### What you have to do
In total, how many lines of the data contain the word "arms"? Only that number is wanted.

++++++++

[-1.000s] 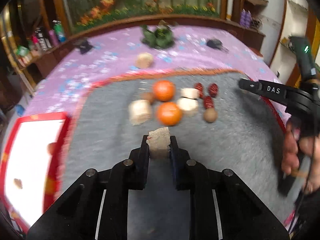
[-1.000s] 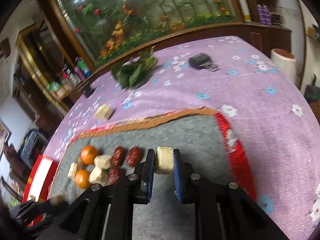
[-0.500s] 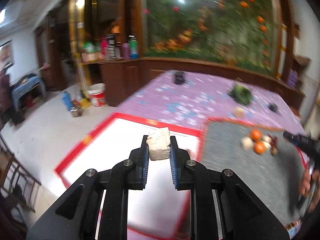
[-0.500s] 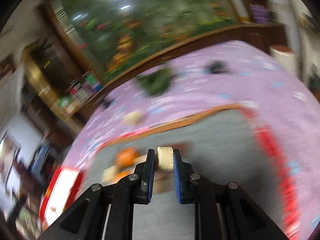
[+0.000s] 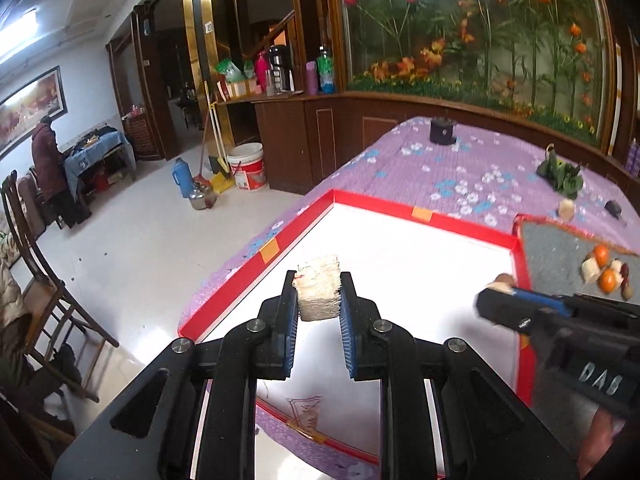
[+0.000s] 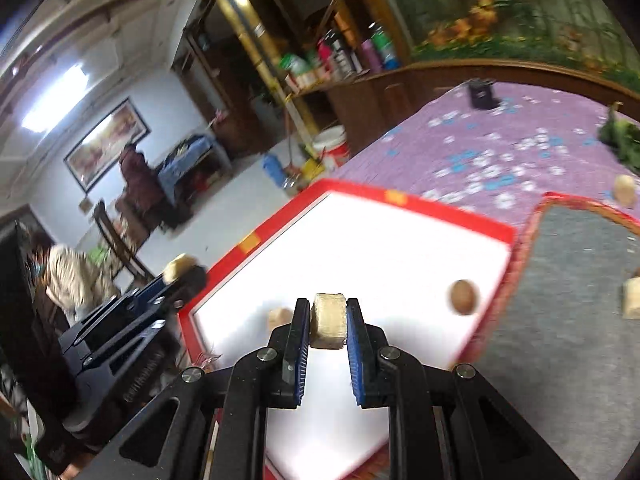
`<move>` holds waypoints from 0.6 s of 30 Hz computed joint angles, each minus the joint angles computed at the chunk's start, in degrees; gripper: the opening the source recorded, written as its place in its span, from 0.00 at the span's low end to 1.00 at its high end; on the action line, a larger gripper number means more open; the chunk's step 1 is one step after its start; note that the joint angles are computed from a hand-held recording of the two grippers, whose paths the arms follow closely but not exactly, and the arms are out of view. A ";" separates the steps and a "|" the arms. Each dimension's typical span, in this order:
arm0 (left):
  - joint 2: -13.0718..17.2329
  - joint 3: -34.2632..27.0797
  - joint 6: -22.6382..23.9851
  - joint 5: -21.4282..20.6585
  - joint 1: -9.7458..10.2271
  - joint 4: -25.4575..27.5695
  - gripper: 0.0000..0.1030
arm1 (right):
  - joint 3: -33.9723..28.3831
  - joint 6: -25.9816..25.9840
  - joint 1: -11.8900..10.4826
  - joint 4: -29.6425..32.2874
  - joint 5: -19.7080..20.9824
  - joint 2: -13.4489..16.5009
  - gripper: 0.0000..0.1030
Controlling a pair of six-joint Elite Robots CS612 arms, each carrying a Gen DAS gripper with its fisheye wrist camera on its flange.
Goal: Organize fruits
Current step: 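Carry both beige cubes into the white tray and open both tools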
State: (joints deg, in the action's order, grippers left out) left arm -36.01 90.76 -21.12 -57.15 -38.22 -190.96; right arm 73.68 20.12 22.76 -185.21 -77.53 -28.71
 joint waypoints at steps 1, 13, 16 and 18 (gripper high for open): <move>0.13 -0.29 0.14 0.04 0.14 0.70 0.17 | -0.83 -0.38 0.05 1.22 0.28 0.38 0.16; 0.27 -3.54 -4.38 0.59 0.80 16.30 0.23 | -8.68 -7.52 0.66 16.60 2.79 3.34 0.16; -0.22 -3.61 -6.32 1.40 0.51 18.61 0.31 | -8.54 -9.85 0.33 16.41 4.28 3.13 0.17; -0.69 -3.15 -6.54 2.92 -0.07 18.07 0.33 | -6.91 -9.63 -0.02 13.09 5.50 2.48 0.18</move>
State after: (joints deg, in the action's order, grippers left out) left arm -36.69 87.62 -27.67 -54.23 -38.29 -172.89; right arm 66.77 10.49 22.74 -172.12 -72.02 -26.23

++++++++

### Output below
2